PW: In your book Dispatches from the Culture Wars, you criticize Democratic and liberal leadership for losing touch with the young. Does the liberal leadership "get" pop culture or its audience?

Danny Goldberg: A bunch of subtle influences on the left have interfered with the marketing of progressive ideas. A lot of people on the left come out of academia or government or foundations, and they often lack experience in the PR and marketing techniques required to persuade large numbers of people, whereas a large bloc of support for conservatives comes from the business community, which does prize those skills. There's a discipline in rudimentary PR the left lacks, which has undersold the content of their message.

PW: As your experience releasing Cornel West's CD through your record label, Artemis, shows, snobbery comes into play, too.

DG: I was astonished that Sketches of My Culture caused any controversy. It reaches out to a new audience, but it earnestly embraces mainstream, traditional values. As Cornel told me, to ignore the impact of the CD today is like ignoring the impact of the novel in the 19th century. But the president of Harvard attacked it simply because it was a CD, as if the medium was automatically tainted by being popular. It says a lot more to me about Harvard than it does about Cornel, who is exactly the kind of public intellectual we need to popularize intellectual traditions and make sure they aren't marginalized to an academic elite.
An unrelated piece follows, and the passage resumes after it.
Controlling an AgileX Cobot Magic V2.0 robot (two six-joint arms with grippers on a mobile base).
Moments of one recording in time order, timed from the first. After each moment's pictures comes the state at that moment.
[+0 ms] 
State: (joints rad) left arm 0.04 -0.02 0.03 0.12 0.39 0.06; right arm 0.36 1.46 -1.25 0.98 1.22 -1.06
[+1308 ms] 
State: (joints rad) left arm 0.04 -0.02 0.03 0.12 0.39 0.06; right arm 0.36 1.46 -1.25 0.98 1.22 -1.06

PW: You also released Steve Earle's last record, which many conservatives branded un-American.

DG: "John Walker's Blues" falls within a tradition of songs about outlaws and other unsympathetic characters told in their own voices, as well as the complex character description that, say, Bruce Springsteen was doing in his Nebraska album. I saw that, Steve's fans saw it, music critics saw it. But to people who look at song lyrics literally, as the equivalent of a speech or a news report, the song meant something completely different from what Steve intended, or from the emotional, impressionistic way the fans heard it.
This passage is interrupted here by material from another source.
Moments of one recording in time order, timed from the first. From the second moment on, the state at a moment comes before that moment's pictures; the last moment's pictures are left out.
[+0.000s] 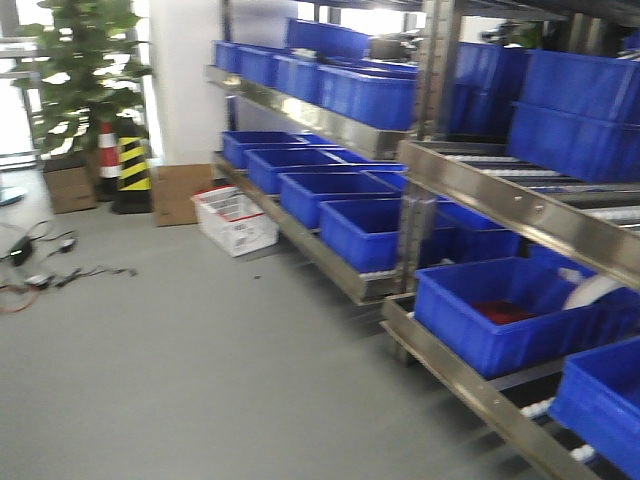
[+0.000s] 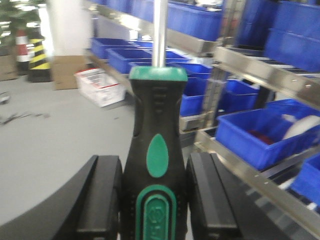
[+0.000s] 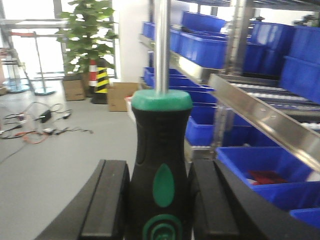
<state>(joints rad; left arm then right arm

PW: You recently launched a small press, RDV Books. How did that come about?

DG: A friend of mine, Johnny Temple, from the band Girls Against Boys, started an imprint about four or five years ago called Akashic Books. He taught me a little bit about the economics of independent publishing, and I became intrigued. In some ways, it's a lot like the record business, though the risks and the rewards are generally smaller. It didn't require the kind of investment I need for the record business, and it was another chance to work with my father, Victor, with whom I had co-published Tikkun [a progressive Jewish journal] for four years. So my friend Robert Greenwald and I each put up half the money to publish It's A Free Country, and we have at least one other book coming out this year. Hopefully we can do two to three books a year.

PW: Thanks to your musical and political connections, the book has an eclectic list of contributors.
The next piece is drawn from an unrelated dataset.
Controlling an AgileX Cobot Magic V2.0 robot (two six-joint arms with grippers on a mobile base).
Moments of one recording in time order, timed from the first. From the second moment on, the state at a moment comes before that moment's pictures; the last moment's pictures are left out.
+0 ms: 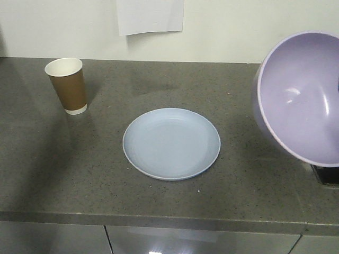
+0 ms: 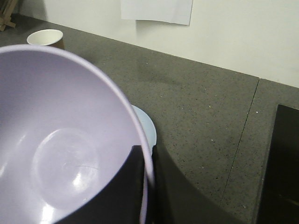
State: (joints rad) left arm -0.39 0.94 -0.99 0.79 0.65 -0.94; right arm -0.14 0.84 -1.10 0.68 0.94 -0.65
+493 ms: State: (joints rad) left arm -0.39 0.94 -0.99 0.79 0.65 -0.94; right arm -0.14 0.84 -1.10 0.68 0.94 -0.65
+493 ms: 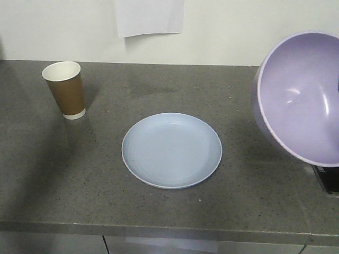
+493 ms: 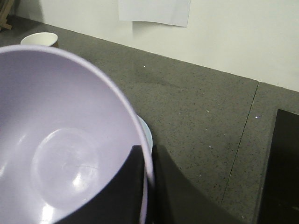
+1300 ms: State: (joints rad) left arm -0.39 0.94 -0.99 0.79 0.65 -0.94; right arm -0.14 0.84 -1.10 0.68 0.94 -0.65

DG: A lot of it was done very quickly because we wanted to get it out by September 2002. The one thing I regret is that the contributors lean so predominantly to the left, which has a lot to do with who was in our Rolodexes at the time. It's become clear to me since we published that there's quite a bit of libertarian and conservative support for civil liberties as well, and critiques of Ashcroft's policies from those perspectives. We'll be trying in the paperback to remedy that imbalance and present views from all the people concerned about civil liberties, not just the liberal side.